### Task requirements
Look through the listing for the string "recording" and copy out every line that holds it.

### Data for the task
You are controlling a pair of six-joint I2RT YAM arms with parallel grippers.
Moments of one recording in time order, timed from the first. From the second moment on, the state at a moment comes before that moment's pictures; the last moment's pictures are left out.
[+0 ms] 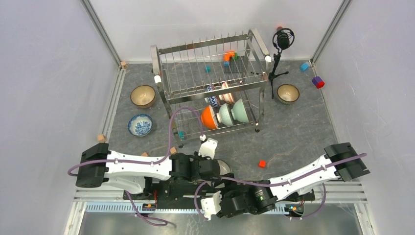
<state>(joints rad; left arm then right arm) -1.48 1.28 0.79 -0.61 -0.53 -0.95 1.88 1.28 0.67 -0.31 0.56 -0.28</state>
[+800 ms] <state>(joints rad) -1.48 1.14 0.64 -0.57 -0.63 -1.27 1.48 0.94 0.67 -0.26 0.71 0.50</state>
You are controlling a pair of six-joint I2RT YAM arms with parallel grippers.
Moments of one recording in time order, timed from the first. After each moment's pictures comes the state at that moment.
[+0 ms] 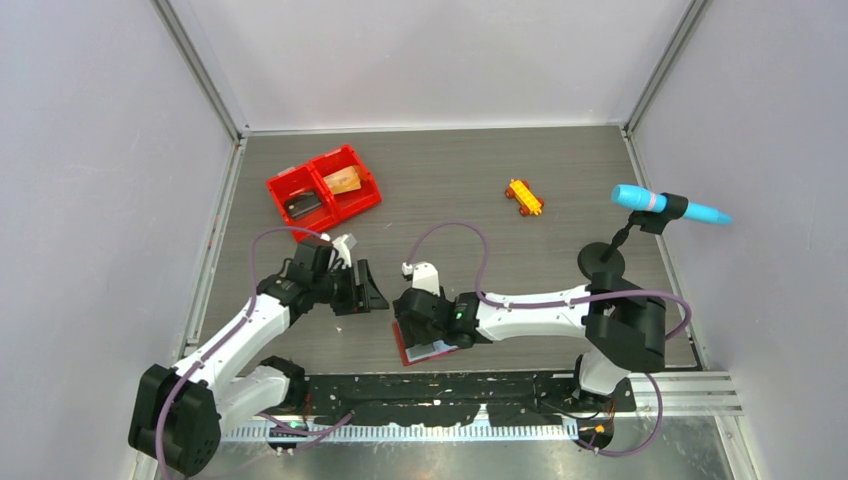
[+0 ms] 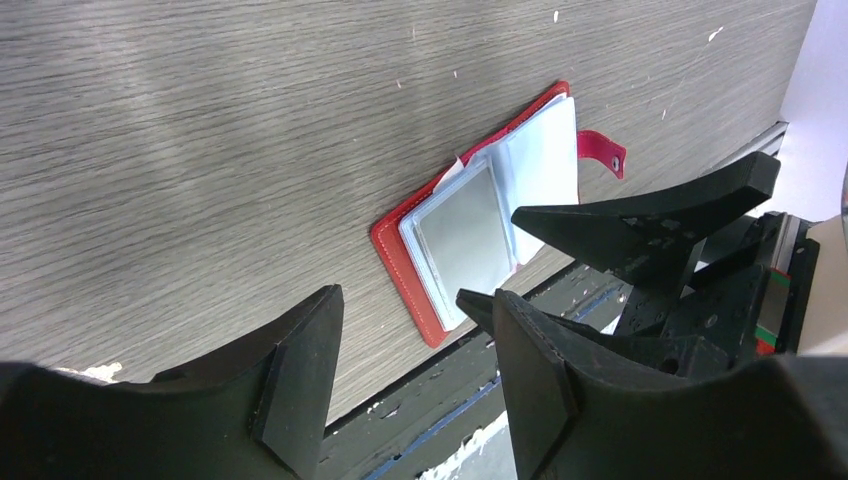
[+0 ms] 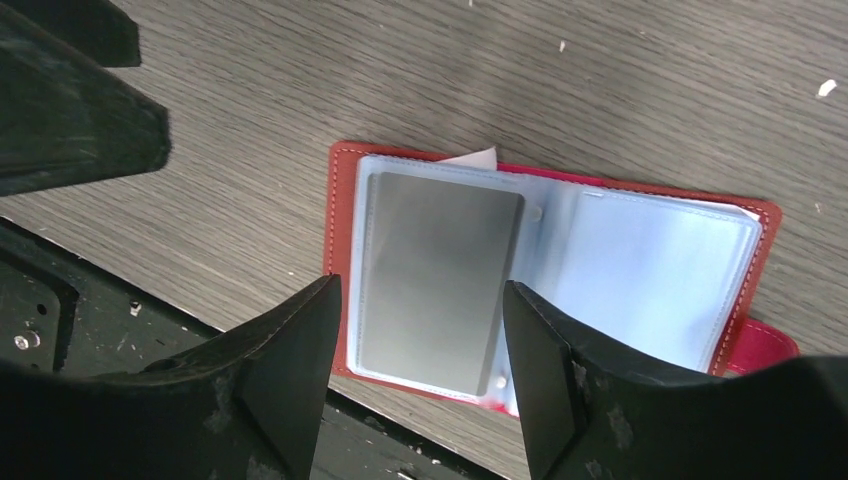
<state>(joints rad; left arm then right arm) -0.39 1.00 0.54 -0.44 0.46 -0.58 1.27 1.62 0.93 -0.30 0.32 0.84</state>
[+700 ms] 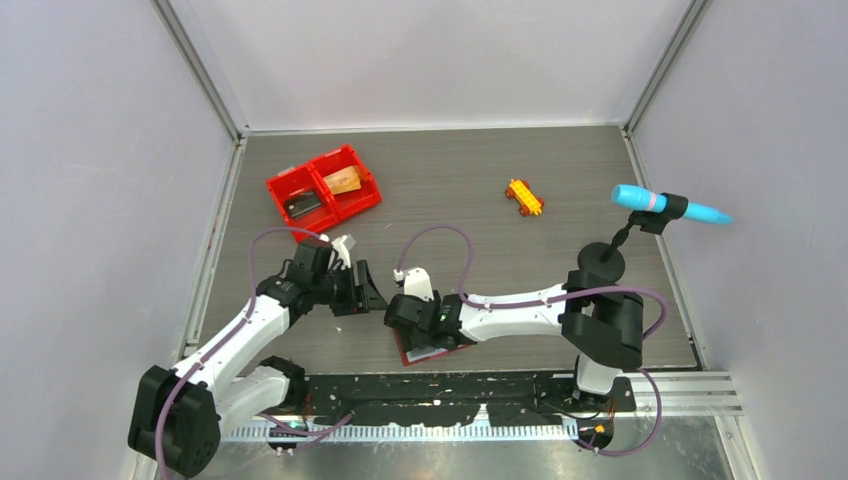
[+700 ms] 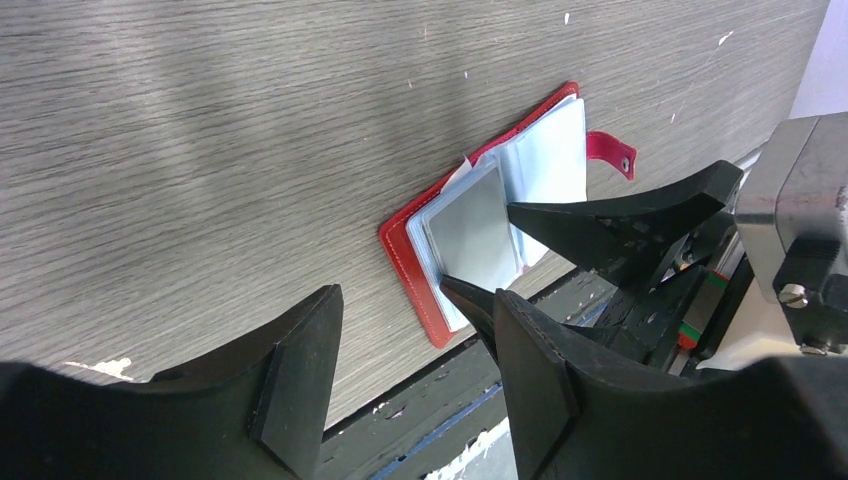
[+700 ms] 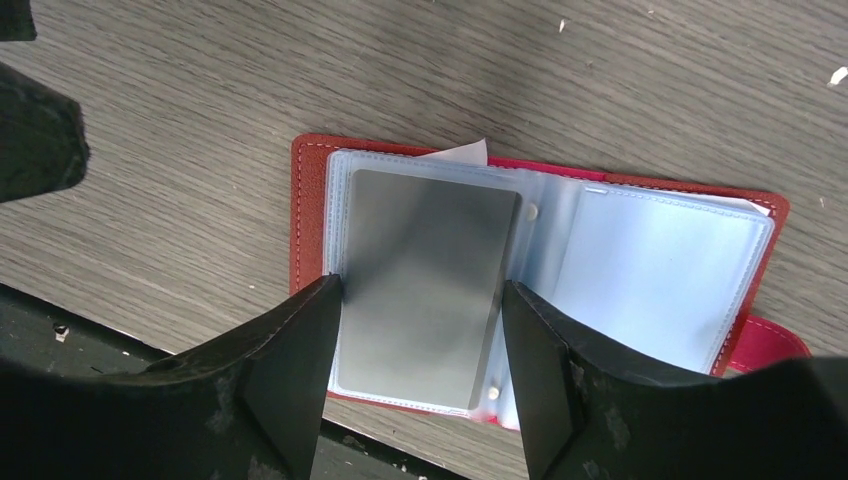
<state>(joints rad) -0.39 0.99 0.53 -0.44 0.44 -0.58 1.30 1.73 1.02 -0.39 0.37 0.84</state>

### Task response
Moments of one recording in time order, timed from the first. From the second moment on, the state at a moment comes before that moment's pictures; the last moment's pictures are left out.
Moments of one recording in time order, timed from the first. After each moment's pictures comes the state at that moment.

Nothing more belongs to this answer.